Hippalus (Latin Hippalus) was a Greek or Egyptian sailors from the ancient "Log Data" templates of the Elder Pliny mentioned (23/24 to 79 AD..):

" During his voyage in the Indian Ocean, the author of the ' Periplus ' probably relied on the knowledge of a captain named Hippalus, who had sailed the same waters before him and was evidently the first seafarer of antiquity to recognize and take advantage of the regularity and direction of the monsoon winds ."

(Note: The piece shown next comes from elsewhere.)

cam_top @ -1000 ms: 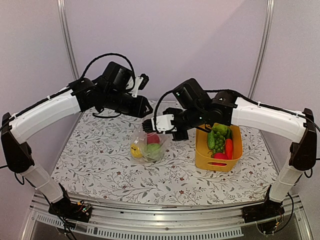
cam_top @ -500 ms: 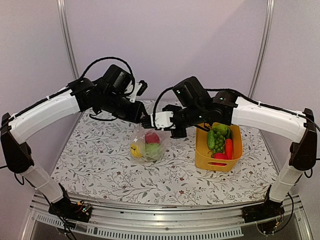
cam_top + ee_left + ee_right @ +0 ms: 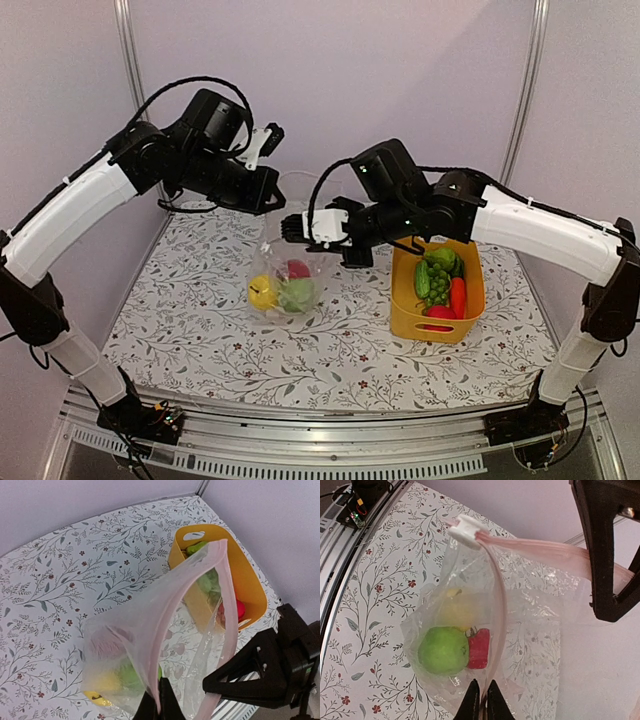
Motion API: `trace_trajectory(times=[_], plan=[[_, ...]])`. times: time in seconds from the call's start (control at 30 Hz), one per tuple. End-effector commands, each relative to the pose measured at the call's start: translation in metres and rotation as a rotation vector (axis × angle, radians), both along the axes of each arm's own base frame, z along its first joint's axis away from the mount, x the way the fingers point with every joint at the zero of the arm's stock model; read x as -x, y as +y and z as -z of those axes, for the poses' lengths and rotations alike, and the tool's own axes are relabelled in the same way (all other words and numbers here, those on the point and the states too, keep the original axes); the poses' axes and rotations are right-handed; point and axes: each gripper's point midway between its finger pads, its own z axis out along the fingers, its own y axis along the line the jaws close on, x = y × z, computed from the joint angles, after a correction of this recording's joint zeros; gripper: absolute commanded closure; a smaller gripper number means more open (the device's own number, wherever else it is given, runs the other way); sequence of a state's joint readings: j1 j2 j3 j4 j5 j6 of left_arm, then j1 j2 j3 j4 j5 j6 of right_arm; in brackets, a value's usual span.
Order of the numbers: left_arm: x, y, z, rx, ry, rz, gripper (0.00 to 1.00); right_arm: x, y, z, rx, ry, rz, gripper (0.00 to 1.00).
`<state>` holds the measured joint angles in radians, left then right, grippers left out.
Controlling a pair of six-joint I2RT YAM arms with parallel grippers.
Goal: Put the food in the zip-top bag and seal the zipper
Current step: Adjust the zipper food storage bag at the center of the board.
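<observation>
The zip-top bag (image 3: 283,283) hangs over the middle of the table, and I hold it up by its mouth with both grippers. Inside it lie food pieces: yellow (image 3: 262,292), green (image 3: 297,296) and red (image 3: 298,268). My left gripper (image 3: 271,196) is shut on the pinkish zipper strip (image 3: 167,620), pinched between its fingertips (image 3: 167,707). My right gripper (image 3: 289,228) is shut on the opposite strip (image 3: 499,605). A white slider (image 3: 465,530) sits at the zipper's end. The green piece (image 3: 442,650) and the red piece (image 3: 479,648) show through the plastic. The mouth is spread open.
A yellow basket (image 3: 428,324) stands at the right with more food in it: green grapes (image 3: 436,288), a red-orange carrot (image 3: 458,297), a cucumber (image 3: 421,279) and a green pear (image 3: 440,259). A floral cloth (image 3: 200,330) covers the table.
My left arm has risen and swung back to the left, its jaws closing on the bag's edge. The bag's mouth is pulled wider and the bag has shifted slightly left.
</observation>
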<state>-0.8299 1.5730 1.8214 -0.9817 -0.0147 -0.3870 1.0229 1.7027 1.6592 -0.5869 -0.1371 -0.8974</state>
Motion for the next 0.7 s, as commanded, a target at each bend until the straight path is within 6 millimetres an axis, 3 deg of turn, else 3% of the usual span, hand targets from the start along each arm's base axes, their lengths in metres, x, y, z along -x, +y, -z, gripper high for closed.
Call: trace_trajectory(times=[0.0, 0.17, 0.3, 0.43, 0.57, 0.67], plan=[[-0.007, 0.005, 0.027, -0.093, 0.039, 0.001, 1.00, 0.013, -0.003, -0.031, -0.065, 0.035, -0.007, 0.93], [-0.007, 0.001, 0.057, -0.145, 0.095, 0.014, 1.00, 0.009, -0.006, -0.040, -0.080, 0.017, 0.021, 0.89], [-0.008, 0.000, 0.063, -0.145, 0.094, 0.012, 1.00, 0.009, -0.010, -0.046, -0.089, 0.008, 0.029, 0.88], [-0.009, -0.001, 0.063, -0.139, 0.091, 0.015, 1.00, 0.011, -0.017, -0.042, -0.086, 0.035, 0.036, 0.73], [-0.010, -0.001, 0.062, -0.135, 0.081, 0.014, 1.00, 0.007, -0.037, -0.045, -0.117, 0.108, 0.056, 0.67], [-0.011, 0.000, 0.059, -0.129, 0.067, 0.012, 1.00, -0.006, -0.064, -0.050, -0.145, 0.133, 0.099, 0.66]])
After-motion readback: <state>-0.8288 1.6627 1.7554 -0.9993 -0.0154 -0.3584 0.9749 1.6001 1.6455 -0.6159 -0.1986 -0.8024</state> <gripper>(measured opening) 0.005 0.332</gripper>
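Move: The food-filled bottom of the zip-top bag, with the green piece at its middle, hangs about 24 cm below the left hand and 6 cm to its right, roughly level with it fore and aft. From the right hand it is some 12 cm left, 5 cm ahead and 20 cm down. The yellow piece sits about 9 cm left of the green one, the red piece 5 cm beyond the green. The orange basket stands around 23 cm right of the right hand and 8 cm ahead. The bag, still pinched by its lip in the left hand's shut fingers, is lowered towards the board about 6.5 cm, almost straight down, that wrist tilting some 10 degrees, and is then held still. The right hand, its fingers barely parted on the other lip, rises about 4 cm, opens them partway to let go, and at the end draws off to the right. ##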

- Wilhelm Hankel: World Economy of Ancient Rome , Munich 1987, p. 245.

Lore

“Pliny d. Ä. mentions in passing the journey of a Roman freedman who , together with his ship, ends up on the India route to Ceylon while sailing around Arabia . Pliny dates the incident to the time of Emperor Claudius (41–54 AD) and also mentions the name of the patron saint of the freedman: Plocamus. "

Wilhelm Hankel mentions an English researcher in the 1930s who discovered a rock inscription in the Egyptian desert “near the old road from Berenice [- a port on the Red Sea -] to Koptos , about 100 km from Koptos”. This mentions "in the 35th year of the reign of the emperor Augustus a [en ..] Lysa, slave of Plocamus". The conclusion is that the "journey of Hippalus already took place in Augustan times".

A connection with Eudoxus from Kyzikos , who lived in the 2nd century BC. Lived, is not to be proven.

Current designations

In modern times, the crater Hippalus was named after him. Hippalus is also one of the main characters in Lyon's Sprague de Camp's historical novel about Eudoxus, entitled The Golden Wind .

literature

  • With Hankel: Pliny the Elder: Natural History ( Naturalis Historia ) , Bremen 1855–55 (reprint Darmstadt 1968). Further editions: here
  • Federico De Romanis and André Tchernia: Crossings. Early Mediterranean Contacts with India . New Delhi 1997

Individual evidence

  1. ^ Wilhelm Hankel : Caesar. Weltwirtschaft des Alten Rom , Wirtschaftsverlag Langen-Müller / Herbig, Munich 1987, p. 245. ISBN 3-7844-7190-0 .
  2. Wilhelm Hankel relies on information from: Sir Mortimer Wheeler : Der Fernhandel des Roman Empire , Munich 1965.